→ Work instruction
The task here is to set down every line of the listing exactly.

= = =

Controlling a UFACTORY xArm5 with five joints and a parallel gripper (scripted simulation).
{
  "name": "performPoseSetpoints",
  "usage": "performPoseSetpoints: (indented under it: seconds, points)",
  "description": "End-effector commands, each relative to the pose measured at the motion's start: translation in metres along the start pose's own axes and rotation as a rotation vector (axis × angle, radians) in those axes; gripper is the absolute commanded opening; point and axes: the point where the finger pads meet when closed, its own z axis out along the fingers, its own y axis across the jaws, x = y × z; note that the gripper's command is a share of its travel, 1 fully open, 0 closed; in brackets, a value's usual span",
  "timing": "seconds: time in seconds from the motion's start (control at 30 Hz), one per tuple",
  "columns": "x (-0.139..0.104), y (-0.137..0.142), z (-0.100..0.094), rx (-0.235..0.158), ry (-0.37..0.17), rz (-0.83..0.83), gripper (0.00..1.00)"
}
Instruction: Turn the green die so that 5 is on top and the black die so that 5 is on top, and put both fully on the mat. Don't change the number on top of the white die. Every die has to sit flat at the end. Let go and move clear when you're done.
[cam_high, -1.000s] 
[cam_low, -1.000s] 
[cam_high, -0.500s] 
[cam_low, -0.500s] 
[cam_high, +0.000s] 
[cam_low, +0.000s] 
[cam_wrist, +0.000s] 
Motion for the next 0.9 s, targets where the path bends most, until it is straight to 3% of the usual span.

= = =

→ Task solution
Controlling a UFACTORY xArm5 with five joints and a parallel gripper (scripted simulation).
{
  "name": "performPoseSetpoints",
  "usage": "performPoseSetpoints: (indented under it: seconds, points)",
  "description": "End-effector commands, each relative to the pose measured at the motion's start: translation in metres along the start pose's own axes and rotation as a rotation vector (axis × angle, radians) in those axes; gripper is the absolute commanded opening; point and axes: the point where the finger pads meet when closed, its own z axis out along the fingers, its own y axis across the jaws, x = y × z; note that the gripper's command is a share of its travel, 1 fully open, 0 closed; in brackets, a value's usual span",
  "timing": "seconds: time in seconds from the motion's start (control at 30 Hz), one per tuple",
  "columns": "x (-0.139..0.104), y (-0.137..0.142), z (-0.100..0.094), rx (-0.235..0.158), ry (-0.37..0.17), rz (-0.83..0.83), gripper (0.00..1.00)"
}
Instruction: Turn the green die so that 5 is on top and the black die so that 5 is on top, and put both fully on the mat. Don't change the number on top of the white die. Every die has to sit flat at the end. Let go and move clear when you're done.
[cam_high, -1.000s] 
[cam_low, -1.000s] 
[cam_high, -0.500s] 
[cam_low, -0.500s] 
[cam_high, +0.000s] 
[cam_low, +0.000s] 
[cam_wrist, +0.000s] 
Motion for the next 0.9 s, targets where the path bends most, until it is straight to 3% of the usual span.

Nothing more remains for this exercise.